His voice was husky and captivating. It carried a lot of power and I suddenly noticed a sheathed sword strapped to his side. He was tan and in very good health. He stepped a little closer and I drew back.

"I did not save you and that brother of yours out of compassion," he spat out the word as if it were disgusting, "I did it for a reason and if you do not comply to my wishes, I will have no trouble whatsoever in delivering the two of you to the assassins."

"No," I cried out, my voice still weak and cracked.

I was in pain before, now I was in pain, fear and terror.

"Very well then," he smirked, "the name is Damien Lucas Stravos."

I gulped. My breath quickened and my heart began to beat much faster. True terror overcame me. I had heard of this man. His father was a higher ranking lord with vast estates. This Damien had openly scoffed at his father and had left home when he was only sixteen winters with a handful of rebellious youth like him. Under the leadership of Damien, over a period of five winters, they had managed to bring most of the lands under their control and even had a military force rumoured to be stronger than that of the king. Damien had disowned his father a long time ago, something which was unheard of and incorrect.

The man, just twenty one winters of age, was tactical and highly dangerous and for a fleeting moment I wondered whether it would have been better if Troy and I had met our ends the previous day.

"What do you want?" I asked in a wavering voice.

"I want you to be a sort of companion," he answered, "in return I will protect your life and the life of Troy von Falkmor and even train him to handle his rightful estate. However, if you fail to do as I please, or even make a single mistake inadvertently, the people vying for the title of your late father will be more than eager to kill you. Both of you."

I closed my eyes. He certainly meant every word he said. Cold, cruel, heartless, I thought to myself.

"What must I do?" I was resigned and subdued.

"You may be aware of the fact that I possess no title," he questioned, scanning my face.

It was true. Disowning your family had serious consequences, usually public flogging and other forms of humiliation. But Damien was too dangerous a man to be subjected to such methods and despite him controlling nearly a third of the lands, the king had refused to bestow a title on him. Besides, if Damien truly wished to, he could get the king killed though that was too risky, even for him.

"I know of only a single way to try and obtain a title that does not involve asking mercy of a hateful, worthless man who fathered me," he continued with malice, "and a title will help me to fulfil what I desire in a shorter period of time. Time is invaluable."

I had to agree on this point.
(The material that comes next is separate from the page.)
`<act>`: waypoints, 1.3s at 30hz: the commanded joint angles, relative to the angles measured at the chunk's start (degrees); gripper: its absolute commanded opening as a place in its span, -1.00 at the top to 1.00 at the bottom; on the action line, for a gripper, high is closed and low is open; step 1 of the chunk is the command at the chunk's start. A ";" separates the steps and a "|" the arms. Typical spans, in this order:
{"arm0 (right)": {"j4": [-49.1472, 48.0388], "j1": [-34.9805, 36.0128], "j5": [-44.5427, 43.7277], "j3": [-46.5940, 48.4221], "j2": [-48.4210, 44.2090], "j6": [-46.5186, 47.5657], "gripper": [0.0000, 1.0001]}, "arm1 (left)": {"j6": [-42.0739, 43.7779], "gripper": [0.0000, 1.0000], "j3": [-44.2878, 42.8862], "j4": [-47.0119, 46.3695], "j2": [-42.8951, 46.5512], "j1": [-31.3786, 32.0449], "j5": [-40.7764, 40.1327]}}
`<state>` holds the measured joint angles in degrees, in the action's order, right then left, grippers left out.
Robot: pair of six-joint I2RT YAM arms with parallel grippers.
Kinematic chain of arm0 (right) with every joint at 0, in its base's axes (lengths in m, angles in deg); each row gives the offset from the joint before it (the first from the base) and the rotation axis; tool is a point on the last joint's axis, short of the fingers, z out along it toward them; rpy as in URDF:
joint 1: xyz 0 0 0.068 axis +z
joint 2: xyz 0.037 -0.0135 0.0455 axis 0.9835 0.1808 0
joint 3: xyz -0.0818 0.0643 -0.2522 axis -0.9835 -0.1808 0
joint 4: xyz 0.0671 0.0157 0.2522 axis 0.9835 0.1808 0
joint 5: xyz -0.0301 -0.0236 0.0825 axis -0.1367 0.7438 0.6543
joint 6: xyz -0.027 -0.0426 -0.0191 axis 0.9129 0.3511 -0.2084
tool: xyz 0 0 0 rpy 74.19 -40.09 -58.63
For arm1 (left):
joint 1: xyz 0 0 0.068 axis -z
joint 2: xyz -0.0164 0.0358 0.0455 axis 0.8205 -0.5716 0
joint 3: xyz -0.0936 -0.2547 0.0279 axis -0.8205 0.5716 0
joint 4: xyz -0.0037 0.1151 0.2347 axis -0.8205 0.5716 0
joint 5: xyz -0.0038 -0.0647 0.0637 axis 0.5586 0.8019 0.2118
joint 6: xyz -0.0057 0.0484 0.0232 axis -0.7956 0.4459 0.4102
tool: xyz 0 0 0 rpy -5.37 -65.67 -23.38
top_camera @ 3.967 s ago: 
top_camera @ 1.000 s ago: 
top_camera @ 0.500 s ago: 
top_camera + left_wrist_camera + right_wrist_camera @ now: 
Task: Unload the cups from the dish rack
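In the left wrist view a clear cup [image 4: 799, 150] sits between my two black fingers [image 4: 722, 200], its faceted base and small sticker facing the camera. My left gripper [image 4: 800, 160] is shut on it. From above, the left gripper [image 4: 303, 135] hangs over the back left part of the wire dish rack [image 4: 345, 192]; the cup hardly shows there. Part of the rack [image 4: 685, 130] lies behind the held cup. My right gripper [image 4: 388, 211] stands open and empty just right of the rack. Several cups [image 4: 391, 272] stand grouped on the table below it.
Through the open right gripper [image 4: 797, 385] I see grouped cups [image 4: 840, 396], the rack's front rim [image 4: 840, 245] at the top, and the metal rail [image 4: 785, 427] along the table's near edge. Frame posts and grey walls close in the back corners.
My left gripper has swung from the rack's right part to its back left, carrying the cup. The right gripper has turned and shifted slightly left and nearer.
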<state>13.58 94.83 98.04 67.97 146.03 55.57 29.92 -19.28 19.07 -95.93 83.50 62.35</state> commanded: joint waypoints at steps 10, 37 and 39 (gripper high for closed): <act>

If my father had been treated sooner, if his assistants who practised medicine had arrived on time, he would have still been living. And Troy and I would not have been in this precarious situation, our lives in the hands of this calculating man, formerly known as Damien von Heart in the days when he had not yet disowned his father. Stravos, I believe, is the maiden name of his mother.

"You are eighteen winters, are you not?" Damien asked, scrutinising me.

I nodded nervously, wondering what exactly I had to do.

"Remember that in exchange, I will personally see to the safety of your lives," Damien trailed off for the first time.

"Yes, I take your word for it," I said cautiously. For my brother, I would give my life.

"Annelise von Falkmor," he addressed me directly, "I want you to pretend to be my wife."